What you have to do → Please reproduce the listing verbatim, without its images.

Collected material →

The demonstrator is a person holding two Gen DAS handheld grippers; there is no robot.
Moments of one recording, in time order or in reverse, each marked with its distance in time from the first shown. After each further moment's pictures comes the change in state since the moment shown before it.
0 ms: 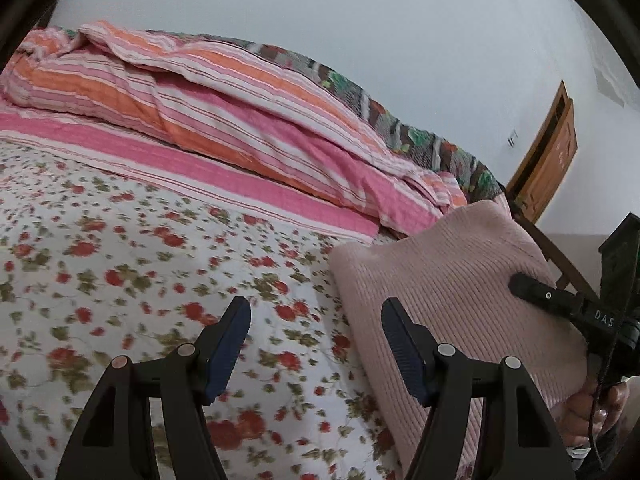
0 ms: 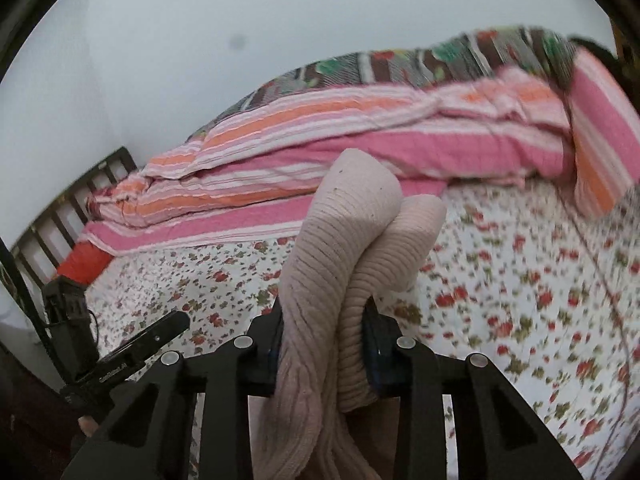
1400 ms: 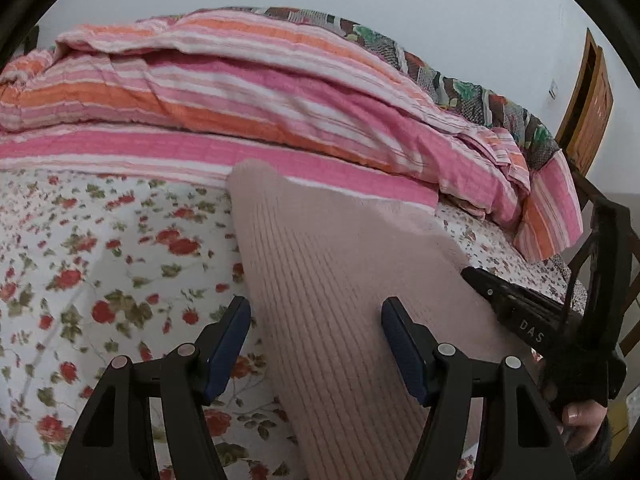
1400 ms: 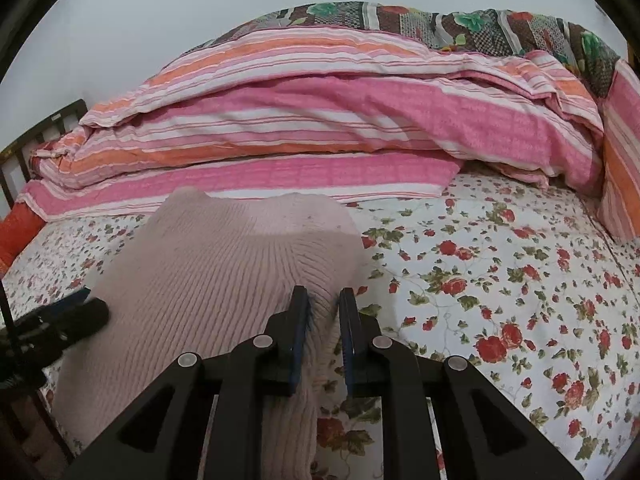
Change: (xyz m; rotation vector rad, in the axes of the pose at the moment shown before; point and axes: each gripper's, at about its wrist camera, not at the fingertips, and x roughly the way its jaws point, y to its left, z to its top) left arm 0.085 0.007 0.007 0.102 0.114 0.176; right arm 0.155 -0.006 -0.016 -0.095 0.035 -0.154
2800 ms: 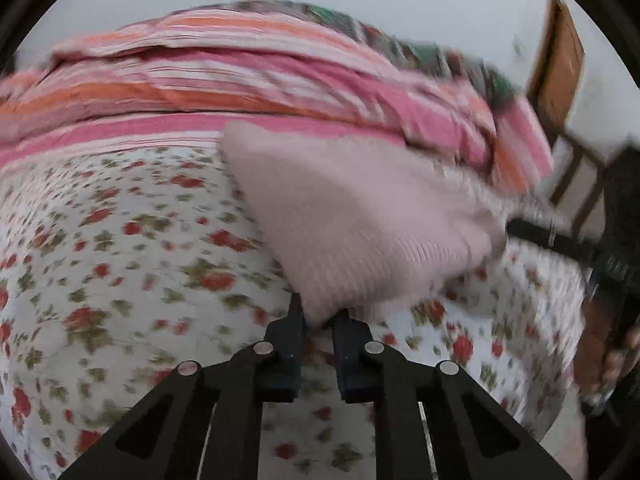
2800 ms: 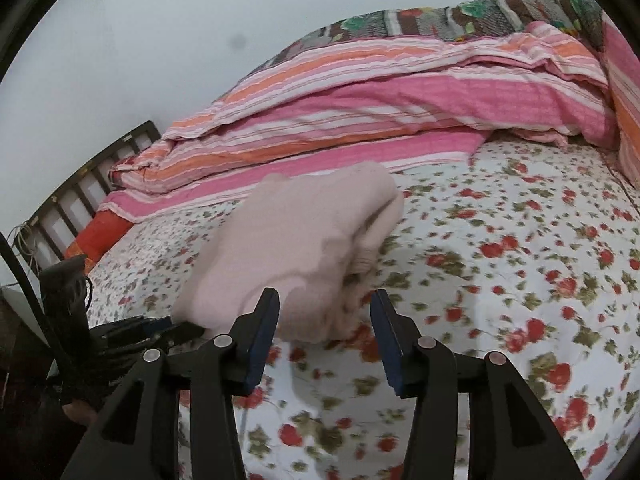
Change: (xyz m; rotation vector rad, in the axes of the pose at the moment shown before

Output below →
The demonstrator is a person holding two Gen DAS handheld grippers; there is no robot.
Moments of one recording, in time order or in reverse, each marked with its distance in time from the first shown. After each further moment's pictures comes the change in state since the moment shown before it.
0 ms: 
0 ms: 
1400 ms: 
1400 ms: 
Change: (xyz m; rotation vector rad, in the axes of the pose at the moment shown before; point and axes: each gripper's, at about its wrist camera, not at the fingertips, and x roughly the way its jaws point, y to its left, z to its top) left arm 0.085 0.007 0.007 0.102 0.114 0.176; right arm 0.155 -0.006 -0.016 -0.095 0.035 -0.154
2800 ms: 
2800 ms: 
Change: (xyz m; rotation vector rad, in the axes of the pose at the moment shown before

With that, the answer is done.